I have been reading through a programming book and the author asked to calculate the following expression in the program.
$$4*5^3+6*5^2+7*5+8$$
I approached this by expanding the expression like so:
$$(4*5*5*5)+(6*5*5)+(7*5)+8$$ $$500+150+35+8 = 693$$
In his solution he states that the expression can be rewritten as:
$$((4*5+6)*5+7)*5+8$$ $$(26*5+7)*5+8$$ $$(130+7)*5+8$$ $$(137*5)+8$$ $$685+8 = 693$$
Which produces the correct answer, but there is no explanation as to why this works. I wasn't aware the expression could be rewritten like this and the only pattern I can see is that the five to the power of x is decreasing by one each time.
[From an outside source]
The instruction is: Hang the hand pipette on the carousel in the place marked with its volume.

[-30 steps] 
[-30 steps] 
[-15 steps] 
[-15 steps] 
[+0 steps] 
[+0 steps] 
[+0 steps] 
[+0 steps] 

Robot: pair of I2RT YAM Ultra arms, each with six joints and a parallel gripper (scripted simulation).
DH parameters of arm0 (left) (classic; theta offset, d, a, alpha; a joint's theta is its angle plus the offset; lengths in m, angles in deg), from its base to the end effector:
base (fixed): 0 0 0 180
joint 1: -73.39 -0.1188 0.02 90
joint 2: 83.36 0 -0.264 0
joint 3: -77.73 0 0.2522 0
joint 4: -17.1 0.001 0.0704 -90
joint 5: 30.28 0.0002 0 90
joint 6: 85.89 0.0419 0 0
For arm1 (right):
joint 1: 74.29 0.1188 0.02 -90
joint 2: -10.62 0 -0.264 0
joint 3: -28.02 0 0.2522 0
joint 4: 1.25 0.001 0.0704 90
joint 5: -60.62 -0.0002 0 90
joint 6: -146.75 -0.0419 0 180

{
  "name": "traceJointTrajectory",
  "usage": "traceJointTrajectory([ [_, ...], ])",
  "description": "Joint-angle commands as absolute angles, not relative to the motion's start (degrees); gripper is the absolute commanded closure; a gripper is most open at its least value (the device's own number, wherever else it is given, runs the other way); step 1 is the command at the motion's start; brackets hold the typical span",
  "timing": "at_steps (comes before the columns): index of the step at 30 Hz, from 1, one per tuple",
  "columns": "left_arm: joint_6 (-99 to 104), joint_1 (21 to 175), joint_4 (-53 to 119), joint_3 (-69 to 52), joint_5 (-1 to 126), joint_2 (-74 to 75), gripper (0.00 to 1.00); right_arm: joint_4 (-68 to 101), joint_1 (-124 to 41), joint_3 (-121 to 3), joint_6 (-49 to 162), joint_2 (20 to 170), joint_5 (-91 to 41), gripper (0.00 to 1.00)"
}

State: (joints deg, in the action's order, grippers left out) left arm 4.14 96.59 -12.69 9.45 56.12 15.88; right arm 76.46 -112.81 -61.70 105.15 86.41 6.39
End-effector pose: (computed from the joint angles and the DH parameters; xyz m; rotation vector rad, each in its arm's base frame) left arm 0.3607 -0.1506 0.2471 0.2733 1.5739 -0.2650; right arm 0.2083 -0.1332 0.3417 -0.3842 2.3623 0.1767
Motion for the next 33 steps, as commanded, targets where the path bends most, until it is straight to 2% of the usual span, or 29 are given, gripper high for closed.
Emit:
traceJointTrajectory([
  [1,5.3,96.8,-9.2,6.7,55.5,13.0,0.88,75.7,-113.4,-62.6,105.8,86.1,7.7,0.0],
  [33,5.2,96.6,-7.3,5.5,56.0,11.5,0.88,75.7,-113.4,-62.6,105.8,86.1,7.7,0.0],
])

Is there a technical name for this rule? I am curious to know why this works.
The main rule used is the distributivity rule which states that for real $a,b,c$, $$a(b+c)=ab + ac.$$
This rule can easily be used on more than $2$ summands, so say you have a real number $a$ and $n$ real numbers $b_1,\dots, b_n$.
Then,
$$a(b_1+\cdots + b_n) = ab_1 + ab_2 + \cdots + ab_n$$
This means that
$$\begin{align}4\cdot 5^3 + 6\cdot 5^2 + 7\cdot 5 + 8 &= (4\cdot 5^2\cdot 5 + 6\cdot 5\cdot 5 + 7\cdot 5) + 8 \\&= (4\cdot 5^2+6\cdot 5 + 7)\cdot 5 + 8,\end{align}$$
where the second row follows from the first precisely because of the rule written above (and the fact that multiplication is commutative, which is why I can have $5$ on the right side instead of the left).
Using the same rule again on the expression in parentheses, you can see that
$$4\cdot 5^2 + 6\cdot 5 + 7 = 4\cdot 5\cdot 5 + 6\cdot 5 + 7 = (4\cdot 5 + 6)\cdot 5 + 7$$